A vital component of automating this process is Buildkite’s CI pipeline. We created a pipeline that:
- Checks for SQL syntax errors
- Creates a test MySQL server using the current master branch of the database’s schema and tests the application of the changes in the pull request (PR)
- Check differences and apply the PR changes to our testing MySQL environment
- Check differences and apply the PR changes to our staging environment and output some table statistics from the production environment
The production output statistics are table size on disk and estimated row counts. These stats can assist in determining if the schema change might cause some level of service interruption and might require special handling. Once the PR is merged to master, the buildkite pipeline checks differences between the master branch and what is running in production.
If the differences are the expected changes from the PR, the developer can unblock this final step and Skeema applies changes to the production MySQL database cluster. Each one of these steps is a blocking step that requires approval by the engineering team responsible for the requested change before moving to the next step.
As far as guardrails are concerned, we have configured Skeema to not allow destructive schema changes in production as a default.
Destructive changes are allowed in our testing and staging environments.
We also configured Skeema to use pt-online-schema-change to make schema changes. This is the same schema change tool that the DataOps team is familiar with and has been in use at SendGrid for many years. We have developed a set of reasonable options for pt-online-schema-change to roll back its changes if replication falls behind or active threads in the database become excessive.
Having Skeema configured in this way removes the potential errors of having manual steps for the application and hand coding of pt-online-schema-change commands by DataOps team members.
With the addition of programmatic guardrails, individual teams can be responsible for the management of their MySQL database schemas and the application of those changes to pre-production and production environments with relative safety. If guardrails are hit, the schema change will fail and is rolled back. Reasons for the schema change failure are output to the build logs for additional review.
Allowing developers to shepherd their changes from local test on a laptop to production greatly enhances developer autonomy and ownership of the database that is supporting their application. The automation and integration of Skeema into our MySQL database management process easily covers about ninety percent of our general schema change management tasks.
Most schema changes are for adding columns, changing enum fields, changing defaults, and adding indexes. The remaining ten percent of schema changes deal with special cases of large tables, very active databases, or partitioned tables. As of this post, Skeema does not yet deal with making schema changes to partitioned tables, but I hear it’s an often requested addition and the developer of Skeema is actively asking for help implementing that feature.
Combining Git, pt-online-schema-change, Skeema, and a Buildkite CI pipeline brings a reliable, repeatable, programmatic process to MySQL database schema changes.
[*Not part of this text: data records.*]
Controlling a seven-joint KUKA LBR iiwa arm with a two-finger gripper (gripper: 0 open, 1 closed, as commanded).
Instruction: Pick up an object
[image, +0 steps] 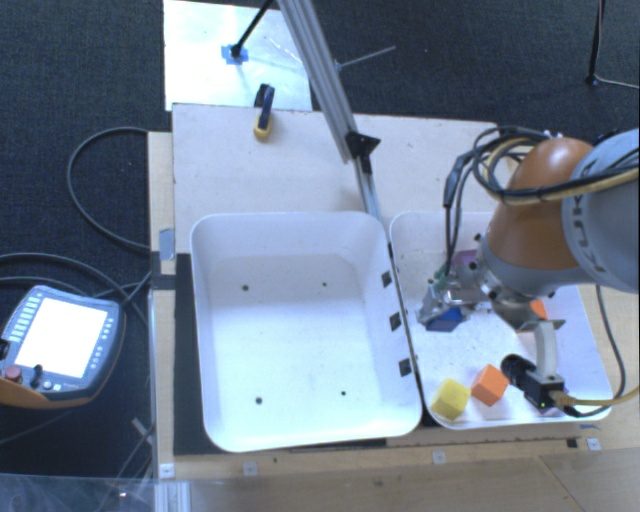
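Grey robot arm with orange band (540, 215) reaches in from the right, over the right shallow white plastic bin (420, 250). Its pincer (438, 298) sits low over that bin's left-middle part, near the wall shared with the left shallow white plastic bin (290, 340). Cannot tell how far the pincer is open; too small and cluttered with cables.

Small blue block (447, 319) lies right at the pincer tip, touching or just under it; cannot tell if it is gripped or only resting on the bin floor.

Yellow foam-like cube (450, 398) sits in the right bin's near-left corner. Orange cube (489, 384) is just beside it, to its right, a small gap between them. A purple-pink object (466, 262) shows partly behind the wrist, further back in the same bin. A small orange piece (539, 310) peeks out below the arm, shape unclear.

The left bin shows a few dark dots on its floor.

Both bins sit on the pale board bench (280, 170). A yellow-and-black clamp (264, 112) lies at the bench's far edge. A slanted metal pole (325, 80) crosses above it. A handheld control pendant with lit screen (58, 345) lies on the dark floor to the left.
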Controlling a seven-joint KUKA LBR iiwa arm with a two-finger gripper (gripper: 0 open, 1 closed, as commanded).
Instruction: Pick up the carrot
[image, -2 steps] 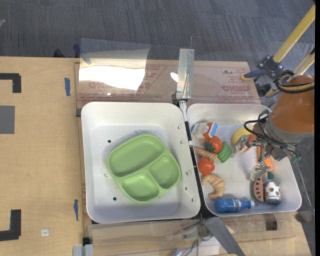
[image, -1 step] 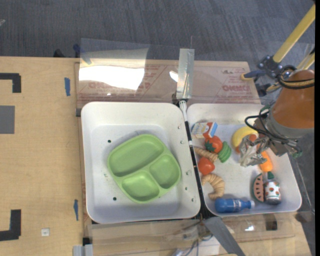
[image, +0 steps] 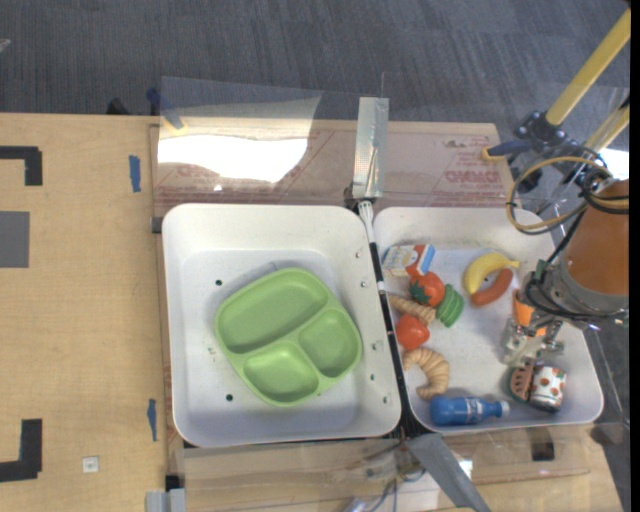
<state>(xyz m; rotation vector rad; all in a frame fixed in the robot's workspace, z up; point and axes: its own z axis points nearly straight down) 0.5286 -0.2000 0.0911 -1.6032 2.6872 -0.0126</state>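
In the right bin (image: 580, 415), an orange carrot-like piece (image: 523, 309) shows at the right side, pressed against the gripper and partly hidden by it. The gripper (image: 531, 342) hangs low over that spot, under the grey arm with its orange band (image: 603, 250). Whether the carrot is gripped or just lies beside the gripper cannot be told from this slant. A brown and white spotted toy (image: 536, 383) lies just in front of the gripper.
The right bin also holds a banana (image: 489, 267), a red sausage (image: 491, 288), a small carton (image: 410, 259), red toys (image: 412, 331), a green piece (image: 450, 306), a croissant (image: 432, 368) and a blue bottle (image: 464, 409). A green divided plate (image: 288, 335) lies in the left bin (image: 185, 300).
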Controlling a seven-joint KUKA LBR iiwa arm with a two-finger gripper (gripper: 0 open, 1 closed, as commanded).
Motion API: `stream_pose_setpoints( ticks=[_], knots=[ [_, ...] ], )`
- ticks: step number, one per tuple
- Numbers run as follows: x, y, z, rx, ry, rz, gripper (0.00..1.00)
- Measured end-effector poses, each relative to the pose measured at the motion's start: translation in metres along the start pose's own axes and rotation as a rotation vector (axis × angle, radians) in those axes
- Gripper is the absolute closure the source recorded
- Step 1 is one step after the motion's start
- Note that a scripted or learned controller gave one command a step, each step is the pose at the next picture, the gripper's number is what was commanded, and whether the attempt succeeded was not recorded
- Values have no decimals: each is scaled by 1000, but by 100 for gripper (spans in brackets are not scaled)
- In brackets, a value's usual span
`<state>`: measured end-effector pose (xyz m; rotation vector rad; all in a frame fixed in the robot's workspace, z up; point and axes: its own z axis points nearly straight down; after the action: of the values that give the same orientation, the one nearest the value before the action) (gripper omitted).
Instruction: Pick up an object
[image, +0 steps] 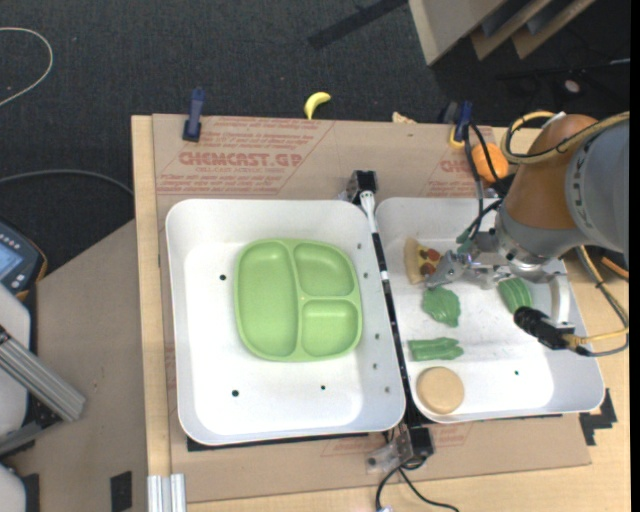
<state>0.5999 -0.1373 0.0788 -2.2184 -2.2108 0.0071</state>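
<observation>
While the claw (462, 262) hovers over the right white bin's (570, 395) far edge, grip state unclear, that soft-looking green leafy toy (441, 305) likely wants a mid-body pinch.

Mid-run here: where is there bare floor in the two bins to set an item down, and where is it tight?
Left bin: open floor all around the green divided plate, widest along the near edge. Right bin: a bare patch at the near right corner, right of the round tan piece. It is crowded around the end effector, among the pizza slice and green leafy pieces.
</observation>
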Motion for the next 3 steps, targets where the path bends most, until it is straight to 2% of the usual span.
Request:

It empowers developers to safely manage their databases’ schema and control how fast features and fixes are rolled out to production.
Including appropriate guardrails in the configuration files for Skeema and pt-online-schema change, provides a measure of confidence for developers implementing schema changes and gives valuable feedback on possible ways to proceed with the schema change if those guardrails are hit.
The Data Operations team remains available to assist those remaining ten percent of cases that this process can not be applied to and will be working on additional tooling to enhance this process in the future.